(DATA RECORDS Opens)

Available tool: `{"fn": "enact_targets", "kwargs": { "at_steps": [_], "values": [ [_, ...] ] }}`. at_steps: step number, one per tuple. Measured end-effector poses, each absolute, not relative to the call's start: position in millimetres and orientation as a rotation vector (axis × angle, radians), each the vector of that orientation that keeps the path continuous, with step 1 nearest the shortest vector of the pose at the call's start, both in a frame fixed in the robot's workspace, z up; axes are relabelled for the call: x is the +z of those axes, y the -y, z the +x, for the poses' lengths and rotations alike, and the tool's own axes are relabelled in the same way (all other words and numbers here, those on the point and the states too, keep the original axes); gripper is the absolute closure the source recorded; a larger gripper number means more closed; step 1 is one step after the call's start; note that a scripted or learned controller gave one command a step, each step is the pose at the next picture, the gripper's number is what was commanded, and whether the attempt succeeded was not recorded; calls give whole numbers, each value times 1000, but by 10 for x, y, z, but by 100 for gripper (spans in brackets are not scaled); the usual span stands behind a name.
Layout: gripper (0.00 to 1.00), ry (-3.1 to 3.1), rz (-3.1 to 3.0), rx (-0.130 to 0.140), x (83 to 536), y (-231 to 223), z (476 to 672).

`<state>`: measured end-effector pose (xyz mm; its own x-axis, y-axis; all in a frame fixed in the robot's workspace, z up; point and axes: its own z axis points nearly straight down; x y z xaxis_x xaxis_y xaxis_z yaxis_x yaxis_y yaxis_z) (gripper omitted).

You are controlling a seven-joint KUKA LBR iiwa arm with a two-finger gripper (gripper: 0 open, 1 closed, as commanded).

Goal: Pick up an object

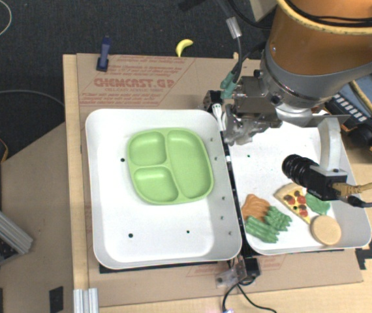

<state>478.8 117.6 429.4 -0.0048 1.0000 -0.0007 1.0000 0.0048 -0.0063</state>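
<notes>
Camera view from above: a grey-and-orange robot arm (pixel 316 38) reaches over two white bins.
The left bin (pixel 108 194) holds a green divided plate (pixel 170 165). The gripper (pixel 241 130) is over the right bin's (pixel 264 155) far left corner, and I cannot tell if its jaws are spread. A pizza slice (pixel 292 197), green beans (pixel 267 223) and a round biscuit (pixel 325 229) lie along the near edge.

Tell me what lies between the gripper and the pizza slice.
Only bare floor of the right bin, in the camera view. The gripper is at its far corner, the pizza slice nearer the front; no toy sits between.
</notes>
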Motion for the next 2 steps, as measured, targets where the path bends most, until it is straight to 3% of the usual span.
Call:
{"fn": "enact_targets", "kwargs": {
  "at_steps": [1,2],
  "values": [
    [100,2213,-2219,20,3018,-1100,4967],
    [100,2220,-2209,19,1843,-1670,4755]
  ]
}}
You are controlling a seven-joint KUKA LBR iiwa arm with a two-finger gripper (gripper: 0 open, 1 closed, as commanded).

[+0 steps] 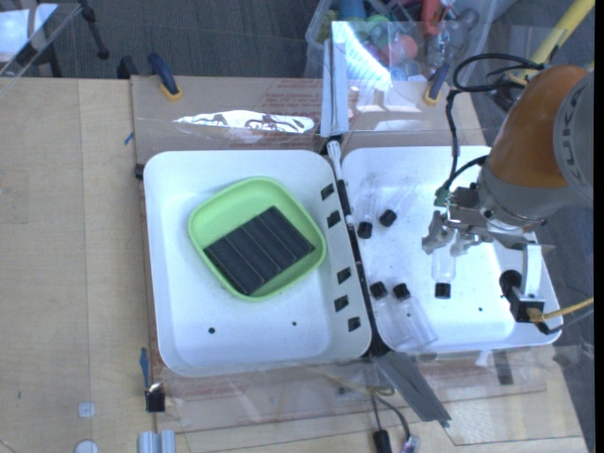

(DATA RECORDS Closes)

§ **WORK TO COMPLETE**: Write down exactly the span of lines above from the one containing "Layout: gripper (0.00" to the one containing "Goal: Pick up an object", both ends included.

§ **REPLY**:
Layout: gripper (0.00 to 1.00), ry (-3.1 to 3.1), rz (-3.1 to 3.0), rx (-0.130 to 0.140), x (83 to 536), y (-231 to 223), z (476 to 672).

`<state>`: measured end-effector pose (xyz mm; its own x-axis, y-axis; all in a frame fixed in the robot's workspace, z up; point and axes: its own z axis points nearly straight down; x y z xaxis_x xaxis_y xaxis_z yaxis_x yaxis_y yaxis_z) (gripper omitted).

You are controlling a seven-joint KUKA LBR iiwa arm with a two-finger gripper (gripper: 0 open, 1 closed, as commanded).

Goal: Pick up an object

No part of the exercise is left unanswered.